Daniels also ruled that additional allegations filed in November by the US Attorneys’ office prosecuting the case could be added to the initial complaint made last April.

These allegations include that “Sotheby’s was aware of the origin of the Statue, that it had been broken off at the ankles, and it first appeared on the international art market during a period of rampant looting of antiquities from Koh Ker.”

“Sotheby’s is alleged to have provided inaccurate provenance information and omitted information about the Collector who acquired the Statue in Sotheby’s communications with potential buyers, the Kingdom of Cambodia, and United States law enforcement,” the judge stated.

Daniels noted in the ruling that the court was not necessarily accepting the US Attorneys’ office’s allegations as true. However, the possibility that the allegations are true suggested the case was worth hearing.

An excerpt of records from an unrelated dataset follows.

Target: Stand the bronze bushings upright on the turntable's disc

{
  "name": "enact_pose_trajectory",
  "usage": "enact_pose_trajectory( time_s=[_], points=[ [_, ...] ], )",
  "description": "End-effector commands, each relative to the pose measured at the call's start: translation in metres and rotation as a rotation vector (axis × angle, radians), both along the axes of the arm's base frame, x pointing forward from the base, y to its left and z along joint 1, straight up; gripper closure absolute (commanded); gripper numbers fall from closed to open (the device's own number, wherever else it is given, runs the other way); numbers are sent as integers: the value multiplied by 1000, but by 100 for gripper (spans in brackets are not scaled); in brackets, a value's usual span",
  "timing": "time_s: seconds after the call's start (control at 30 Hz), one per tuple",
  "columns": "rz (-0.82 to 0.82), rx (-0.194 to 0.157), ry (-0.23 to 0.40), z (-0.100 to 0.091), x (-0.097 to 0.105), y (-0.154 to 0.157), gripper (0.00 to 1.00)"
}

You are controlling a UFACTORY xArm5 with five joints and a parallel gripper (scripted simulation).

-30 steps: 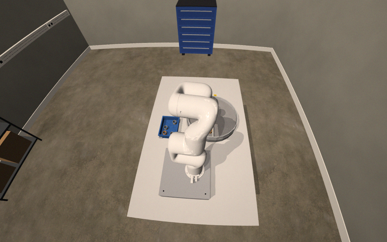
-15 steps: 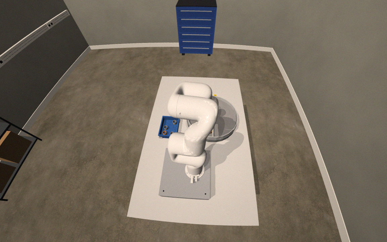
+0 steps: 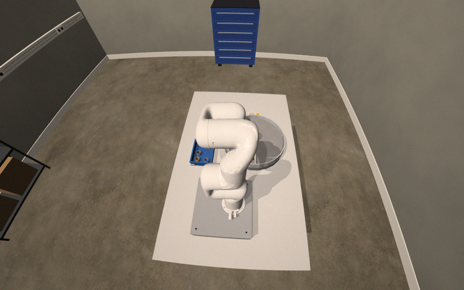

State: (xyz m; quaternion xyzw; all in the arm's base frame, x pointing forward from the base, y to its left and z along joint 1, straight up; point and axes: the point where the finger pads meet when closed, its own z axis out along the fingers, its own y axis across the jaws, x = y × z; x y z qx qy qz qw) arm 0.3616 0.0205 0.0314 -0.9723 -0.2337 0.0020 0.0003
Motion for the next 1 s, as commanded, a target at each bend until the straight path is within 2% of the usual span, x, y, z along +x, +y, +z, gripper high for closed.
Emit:
enact_pose_trajectory(
  time_s=[0.0, 0.3, 0.37, 0.4, 0.6, 0.97],
  points=[
    [87, 1, -5, 2, -16, 68, 59],
    [240, 1, -5, 2, -41, 155, 59],
    [240, 1, -5, 2, -41, 155, 59],
    [253, 1, -5, 2, -48, 184, 59],
    [300, 1, -5, 3, -61, 236, 59],
    [305, 1, -5, 3, -63, 240, 59]
  ],
)
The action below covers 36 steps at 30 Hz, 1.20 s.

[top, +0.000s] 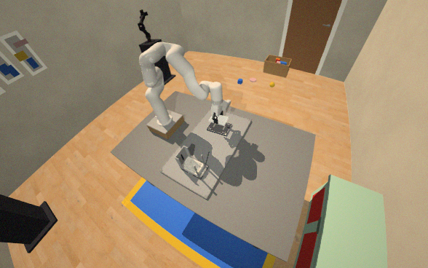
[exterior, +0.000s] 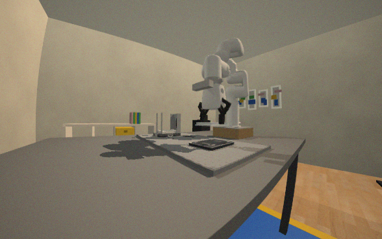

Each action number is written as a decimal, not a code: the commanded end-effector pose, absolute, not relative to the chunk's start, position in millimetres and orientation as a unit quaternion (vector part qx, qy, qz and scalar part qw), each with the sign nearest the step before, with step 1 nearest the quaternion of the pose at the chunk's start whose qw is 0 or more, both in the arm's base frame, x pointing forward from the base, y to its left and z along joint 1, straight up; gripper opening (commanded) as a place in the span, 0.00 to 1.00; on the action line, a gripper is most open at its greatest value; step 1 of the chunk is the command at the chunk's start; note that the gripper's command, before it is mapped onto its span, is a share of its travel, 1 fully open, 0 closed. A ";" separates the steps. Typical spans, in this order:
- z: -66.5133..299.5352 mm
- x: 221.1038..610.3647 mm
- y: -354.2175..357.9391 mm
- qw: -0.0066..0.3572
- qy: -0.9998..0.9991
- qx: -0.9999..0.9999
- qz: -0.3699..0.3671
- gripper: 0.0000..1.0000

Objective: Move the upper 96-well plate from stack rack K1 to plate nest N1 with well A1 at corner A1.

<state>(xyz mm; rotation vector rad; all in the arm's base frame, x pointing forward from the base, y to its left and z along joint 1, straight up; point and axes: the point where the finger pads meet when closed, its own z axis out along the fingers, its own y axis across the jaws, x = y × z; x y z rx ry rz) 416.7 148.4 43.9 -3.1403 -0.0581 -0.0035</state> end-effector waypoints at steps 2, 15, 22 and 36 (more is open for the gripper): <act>39.8 418.1 148.9 0.003 -0.018 -1.000 -0.002 0.00; 19.8 418.2 149.0 0.003 -0.018 -1.000 -0.002 0.00; 11.5 418.2 149.1 0.003 -0.018 -1.000 -0.002 0.00; -10.3 418.2 149.2 0.003 -0.018 -1.000 -0.002 0.00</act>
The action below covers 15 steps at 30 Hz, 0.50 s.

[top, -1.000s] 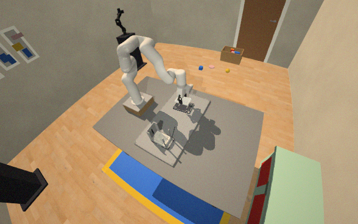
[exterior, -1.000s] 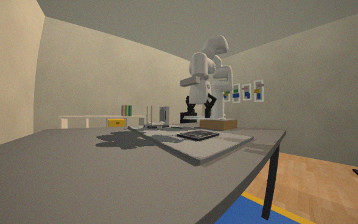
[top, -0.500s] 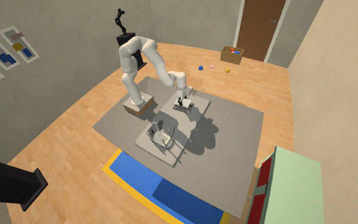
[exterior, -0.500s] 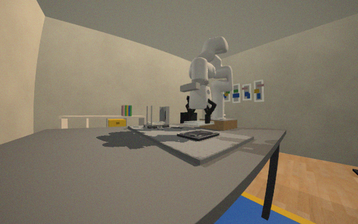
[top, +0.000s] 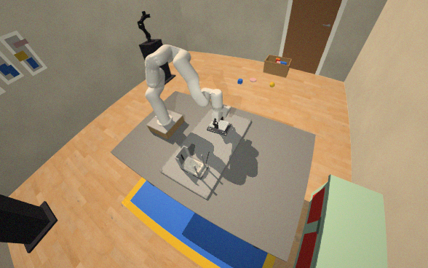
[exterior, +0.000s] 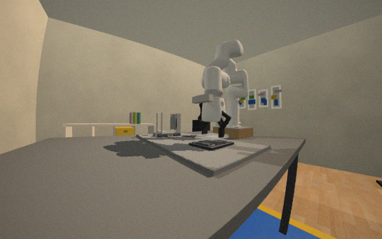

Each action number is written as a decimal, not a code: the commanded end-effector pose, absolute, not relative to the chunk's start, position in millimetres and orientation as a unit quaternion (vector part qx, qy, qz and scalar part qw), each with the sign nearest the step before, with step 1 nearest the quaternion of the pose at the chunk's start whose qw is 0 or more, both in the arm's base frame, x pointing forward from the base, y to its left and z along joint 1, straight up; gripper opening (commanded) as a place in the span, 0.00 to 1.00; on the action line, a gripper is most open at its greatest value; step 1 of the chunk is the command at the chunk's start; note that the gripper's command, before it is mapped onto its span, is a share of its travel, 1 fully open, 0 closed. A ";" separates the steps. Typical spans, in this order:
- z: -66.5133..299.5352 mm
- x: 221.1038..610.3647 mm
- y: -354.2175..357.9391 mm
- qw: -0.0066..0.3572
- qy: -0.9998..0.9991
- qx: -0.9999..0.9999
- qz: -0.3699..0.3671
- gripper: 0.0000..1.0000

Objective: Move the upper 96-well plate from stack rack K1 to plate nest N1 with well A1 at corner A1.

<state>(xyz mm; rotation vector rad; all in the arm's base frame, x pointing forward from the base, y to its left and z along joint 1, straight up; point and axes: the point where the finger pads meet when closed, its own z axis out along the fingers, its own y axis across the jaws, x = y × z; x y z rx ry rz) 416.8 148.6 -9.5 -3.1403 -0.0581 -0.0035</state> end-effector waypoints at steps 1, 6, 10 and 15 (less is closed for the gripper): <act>-10.3 418.2 149.2 0.003 -0.018 -1.000 -0.002 0.00; -13.9 418.3 149.2 0.003 -0.018 -1.000 -0.002 0.00; -13.9 418.3 149.2 0.003 -0.018 -1.000 -0.002 0.00; -13.9 418.2 149.2 0.003 -0.018 -1.000 -0.002 0.00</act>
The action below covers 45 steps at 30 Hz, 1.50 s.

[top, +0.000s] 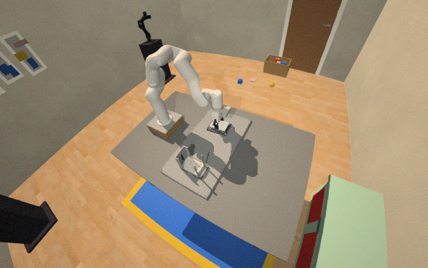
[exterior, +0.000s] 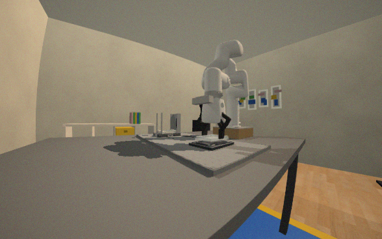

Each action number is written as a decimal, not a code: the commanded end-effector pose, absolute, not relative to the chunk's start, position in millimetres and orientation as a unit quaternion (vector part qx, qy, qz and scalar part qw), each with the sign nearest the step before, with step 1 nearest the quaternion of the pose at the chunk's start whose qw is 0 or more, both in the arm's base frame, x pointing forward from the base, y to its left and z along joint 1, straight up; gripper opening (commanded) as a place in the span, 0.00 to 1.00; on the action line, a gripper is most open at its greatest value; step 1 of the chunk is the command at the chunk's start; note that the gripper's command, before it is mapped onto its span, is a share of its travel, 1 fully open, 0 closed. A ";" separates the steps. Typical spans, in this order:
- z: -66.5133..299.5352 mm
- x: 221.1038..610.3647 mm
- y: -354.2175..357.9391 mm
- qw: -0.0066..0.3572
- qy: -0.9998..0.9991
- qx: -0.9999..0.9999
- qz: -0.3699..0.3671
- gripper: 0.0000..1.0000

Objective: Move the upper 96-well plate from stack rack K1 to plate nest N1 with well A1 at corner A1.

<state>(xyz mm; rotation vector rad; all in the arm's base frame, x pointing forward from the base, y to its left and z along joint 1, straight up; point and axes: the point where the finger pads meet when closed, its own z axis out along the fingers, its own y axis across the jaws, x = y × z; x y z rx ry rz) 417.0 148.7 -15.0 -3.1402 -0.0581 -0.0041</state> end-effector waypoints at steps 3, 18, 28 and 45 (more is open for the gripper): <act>-13.9 418.2 149.2 0.003 -0.018 -1.000 -0.002 0.00; -15.7 418.2 149.2 0.003 -0.018 -1.000 -0.002 0.00; -17.0 418.2 149.2 0.003 -0.018 -1.000 -0.002 0.00; -19.5 418.2 149.2 0.003 -0.018 -1.000 -0.002 0.00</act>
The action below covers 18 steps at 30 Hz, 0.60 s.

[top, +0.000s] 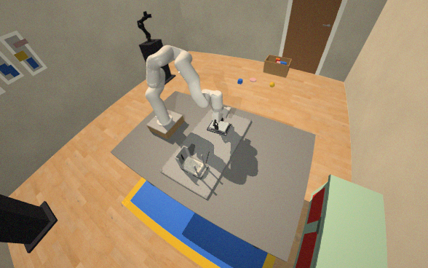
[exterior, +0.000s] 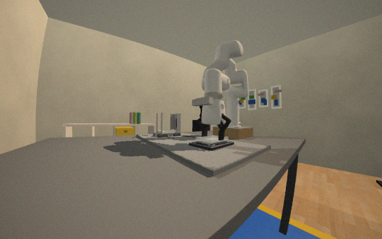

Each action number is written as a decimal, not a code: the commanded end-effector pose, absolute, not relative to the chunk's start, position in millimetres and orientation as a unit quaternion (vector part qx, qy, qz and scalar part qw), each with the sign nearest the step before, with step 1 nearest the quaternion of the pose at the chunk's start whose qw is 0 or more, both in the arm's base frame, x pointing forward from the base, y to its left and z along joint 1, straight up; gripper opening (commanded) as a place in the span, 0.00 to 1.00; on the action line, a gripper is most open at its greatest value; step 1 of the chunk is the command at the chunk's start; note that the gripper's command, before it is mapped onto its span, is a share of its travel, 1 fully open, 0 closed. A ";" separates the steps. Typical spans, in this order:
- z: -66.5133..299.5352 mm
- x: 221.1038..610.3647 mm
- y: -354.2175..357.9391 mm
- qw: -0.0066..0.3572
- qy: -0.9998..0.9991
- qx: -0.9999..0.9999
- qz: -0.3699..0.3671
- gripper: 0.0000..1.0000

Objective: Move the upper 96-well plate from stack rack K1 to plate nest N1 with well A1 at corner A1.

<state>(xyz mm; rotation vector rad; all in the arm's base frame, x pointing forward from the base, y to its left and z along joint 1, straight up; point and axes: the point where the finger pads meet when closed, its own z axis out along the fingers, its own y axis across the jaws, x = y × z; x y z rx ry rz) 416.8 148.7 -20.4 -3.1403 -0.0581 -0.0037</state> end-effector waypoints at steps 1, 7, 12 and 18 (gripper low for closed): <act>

Ek Tha, spokesman for the Council of Ministers’ Press and Quick Reaction Unit, yesterday called the decision “a promising sign for Cambodia.”

“During the civil war in our country, some of our Khmer ancestral [artefacts] were looted, and the Cambodian people were divided. Now the war is over, Cambodia has full national reconciliation, and the statues of Cambodia should be reunited as well.”

Tha said he could not disclose the results of a visit by Assistant US Attorney Sharon Cohen Levin last month to gather additional evidence for the case, but said the visit had been “very fruitful.”